Blue Cross always had a policy of not revealing anything important to its subscriber groups and was able to parlay this policy for years by its close relationship with the New York State Department of Insurance. Instead of that department operating to protect the public, it often took a posture defending Blue Cross. When Blue Cross applied its rate structure based on the prior period’s experience (usually one year) it disclosed aggregate data and only to the extent its marketing and reimbursement departments felt relevant. Subscriber groups were left with little information to review and negotiate better rates. Even group consultants approved by Blue Cross were given little additional data and more often than not converted to promulgating and supporting the Blue’s position.

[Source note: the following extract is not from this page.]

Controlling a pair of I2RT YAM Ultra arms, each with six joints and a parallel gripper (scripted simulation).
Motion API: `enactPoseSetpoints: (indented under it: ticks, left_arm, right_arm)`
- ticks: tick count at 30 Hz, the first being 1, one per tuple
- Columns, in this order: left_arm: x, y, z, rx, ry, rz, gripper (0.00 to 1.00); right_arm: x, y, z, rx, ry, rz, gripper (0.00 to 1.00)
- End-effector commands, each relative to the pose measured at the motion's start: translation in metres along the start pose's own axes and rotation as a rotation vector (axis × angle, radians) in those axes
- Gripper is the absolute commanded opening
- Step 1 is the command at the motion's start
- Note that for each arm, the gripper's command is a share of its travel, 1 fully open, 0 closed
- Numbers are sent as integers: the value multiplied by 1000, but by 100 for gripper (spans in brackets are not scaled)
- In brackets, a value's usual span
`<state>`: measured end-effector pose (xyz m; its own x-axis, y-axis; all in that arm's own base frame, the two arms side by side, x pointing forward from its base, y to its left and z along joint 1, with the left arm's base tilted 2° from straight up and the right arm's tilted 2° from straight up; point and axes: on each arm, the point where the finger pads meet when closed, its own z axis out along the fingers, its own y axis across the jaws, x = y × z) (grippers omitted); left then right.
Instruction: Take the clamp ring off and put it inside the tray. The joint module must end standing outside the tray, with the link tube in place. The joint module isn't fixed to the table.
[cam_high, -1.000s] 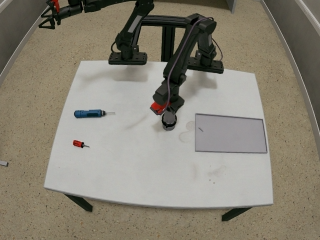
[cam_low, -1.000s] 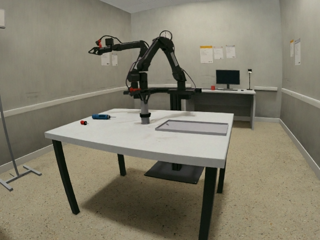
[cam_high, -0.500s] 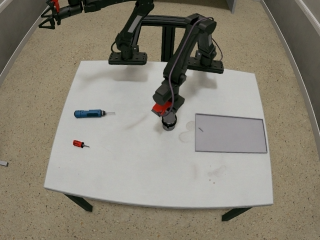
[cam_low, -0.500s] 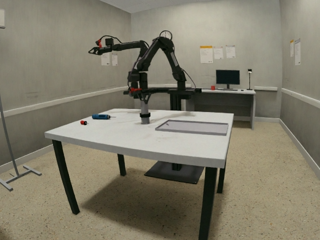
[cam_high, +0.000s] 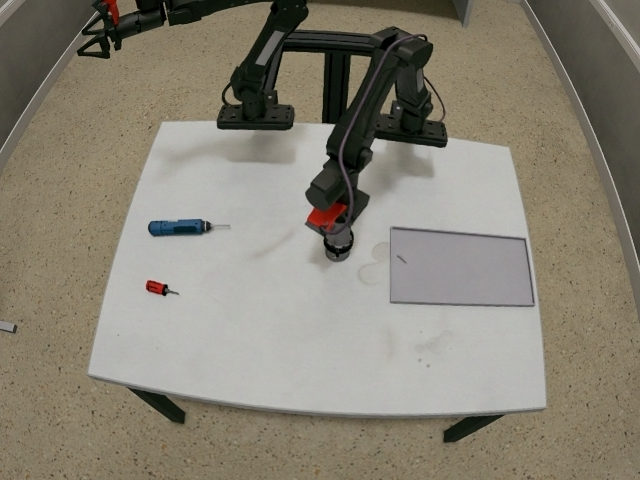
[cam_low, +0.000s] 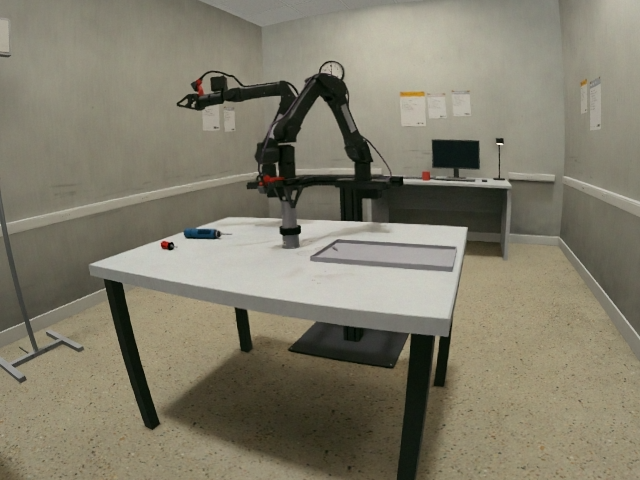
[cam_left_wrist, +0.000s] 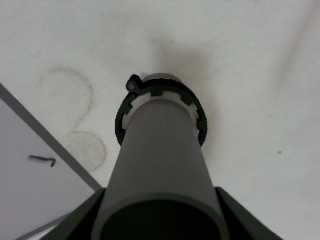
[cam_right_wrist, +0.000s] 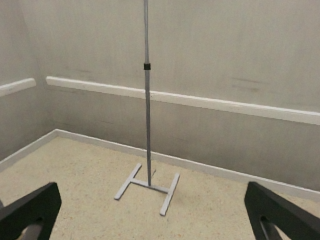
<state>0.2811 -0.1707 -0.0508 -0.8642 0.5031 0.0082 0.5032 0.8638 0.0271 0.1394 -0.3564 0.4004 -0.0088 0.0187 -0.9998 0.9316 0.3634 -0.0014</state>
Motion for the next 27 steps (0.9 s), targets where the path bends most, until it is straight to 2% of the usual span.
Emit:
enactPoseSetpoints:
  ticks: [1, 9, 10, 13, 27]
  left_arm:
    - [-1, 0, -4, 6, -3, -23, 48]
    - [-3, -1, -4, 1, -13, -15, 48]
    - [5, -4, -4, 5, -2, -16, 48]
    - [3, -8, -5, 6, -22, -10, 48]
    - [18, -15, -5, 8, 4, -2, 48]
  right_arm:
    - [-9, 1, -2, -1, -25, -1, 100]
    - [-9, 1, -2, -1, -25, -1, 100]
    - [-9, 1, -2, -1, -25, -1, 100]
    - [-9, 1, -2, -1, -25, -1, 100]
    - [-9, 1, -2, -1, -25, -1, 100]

But what was not covered by CCAHS or anyone else to this date is that even with full disclosure consumers as a group and as individuals could not use most of that data now disclosed to make informed and effective decisions about their wellness, health and medical care. There are many reasons why this is true but denied. The definitions of quality, necessity, and even what is a legitimate cost (vs. expense) still do not exist with uniform acceptance. Yet, even with a clear and agreed to definition there are many variables that negate having the data. First there is too much data; most not relevant, accurate or timely. An example is the person experiencing the symptoms of a severe heart attack. Does that person or delegate have time to identify the highest quality, most effective and safest hospital, medical and ancillary care? Assuming time is not of the essence, would that data affect a decision to go to the nearest hospital as quickly as possible? And would that hospital, medical and ancillary staff be available? And would they be part of the insurer’s network? And what if the hospital is, the medical doctors are not and the ancillary providers are a hit or miss?

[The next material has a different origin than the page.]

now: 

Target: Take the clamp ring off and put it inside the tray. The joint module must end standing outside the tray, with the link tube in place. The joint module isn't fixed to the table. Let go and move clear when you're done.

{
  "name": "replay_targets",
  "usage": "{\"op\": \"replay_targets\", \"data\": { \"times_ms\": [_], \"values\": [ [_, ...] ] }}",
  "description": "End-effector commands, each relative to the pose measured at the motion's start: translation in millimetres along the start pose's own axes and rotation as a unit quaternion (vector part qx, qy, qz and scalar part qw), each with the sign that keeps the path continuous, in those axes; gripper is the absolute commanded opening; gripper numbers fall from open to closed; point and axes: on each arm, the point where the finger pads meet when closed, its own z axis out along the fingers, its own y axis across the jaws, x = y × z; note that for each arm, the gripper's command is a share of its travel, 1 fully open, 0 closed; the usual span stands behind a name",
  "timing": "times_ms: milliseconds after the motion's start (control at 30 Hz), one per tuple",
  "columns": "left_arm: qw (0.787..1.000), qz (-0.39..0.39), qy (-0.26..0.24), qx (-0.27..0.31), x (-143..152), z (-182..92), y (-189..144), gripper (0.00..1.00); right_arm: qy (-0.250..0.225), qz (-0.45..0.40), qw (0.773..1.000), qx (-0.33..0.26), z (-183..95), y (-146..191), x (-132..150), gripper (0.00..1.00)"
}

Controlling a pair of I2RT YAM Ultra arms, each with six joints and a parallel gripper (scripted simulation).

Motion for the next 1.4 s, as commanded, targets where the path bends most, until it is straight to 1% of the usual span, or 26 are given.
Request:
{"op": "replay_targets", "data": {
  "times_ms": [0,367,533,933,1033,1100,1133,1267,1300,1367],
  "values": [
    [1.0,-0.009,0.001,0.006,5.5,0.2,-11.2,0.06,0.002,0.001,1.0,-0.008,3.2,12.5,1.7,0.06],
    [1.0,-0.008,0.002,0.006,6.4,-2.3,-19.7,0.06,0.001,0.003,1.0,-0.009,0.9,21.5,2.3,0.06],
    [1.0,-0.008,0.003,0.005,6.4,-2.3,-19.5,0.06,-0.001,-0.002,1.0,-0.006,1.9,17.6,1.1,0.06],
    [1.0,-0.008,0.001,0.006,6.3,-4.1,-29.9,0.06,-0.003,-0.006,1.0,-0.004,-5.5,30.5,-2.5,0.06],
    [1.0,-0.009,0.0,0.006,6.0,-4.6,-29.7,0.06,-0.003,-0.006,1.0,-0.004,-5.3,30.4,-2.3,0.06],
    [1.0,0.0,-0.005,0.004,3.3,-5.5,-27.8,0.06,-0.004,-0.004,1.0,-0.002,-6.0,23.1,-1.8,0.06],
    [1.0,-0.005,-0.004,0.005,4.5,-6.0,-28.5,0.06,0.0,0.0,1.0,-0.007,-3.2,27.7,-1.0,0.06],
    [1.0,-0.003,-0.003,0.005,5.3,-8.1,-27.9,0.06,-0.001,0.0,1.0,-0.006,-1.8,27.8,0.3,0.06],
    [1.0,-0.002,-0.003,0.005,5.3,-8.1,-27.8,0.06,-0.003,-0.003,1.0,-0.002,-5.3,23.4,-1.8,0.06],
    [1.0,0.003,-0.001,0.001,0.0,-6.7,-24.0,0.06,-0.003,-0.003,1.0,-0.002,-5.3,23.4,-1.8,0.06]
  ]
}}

Another issue is the accuracy of the data. There is rarely a hospital, medical center or group of medical doctors that report successes (however defined) and failures, errors, adverse reactions, price lists, etc. Or should any consumer assume that they all did which organization or agency would certify that the information is true and comparable to the data provided by others? The simple answer is that there is no answer. The complicated response is that each provider will state that it provides the best equipment, staff, and diagnostic services bar none. To bolster these claims a plethora of people, all patients, will attest that they have received the best care available anywhere even thought these (mostly) actors have no idea if they did or didn’t. While this is effective advertising for cancer centers and hospitals, no one comes back after death to recant their adoration and faith in the care they thought was the best.
The focus of the CCAHS was elsewhere; dealing with important and critical issues as they presented themselves in the 1970’s. As CCAHS could often project changes in costs and expenses during future years, it could not anticipate the complete impact of rapid privatization.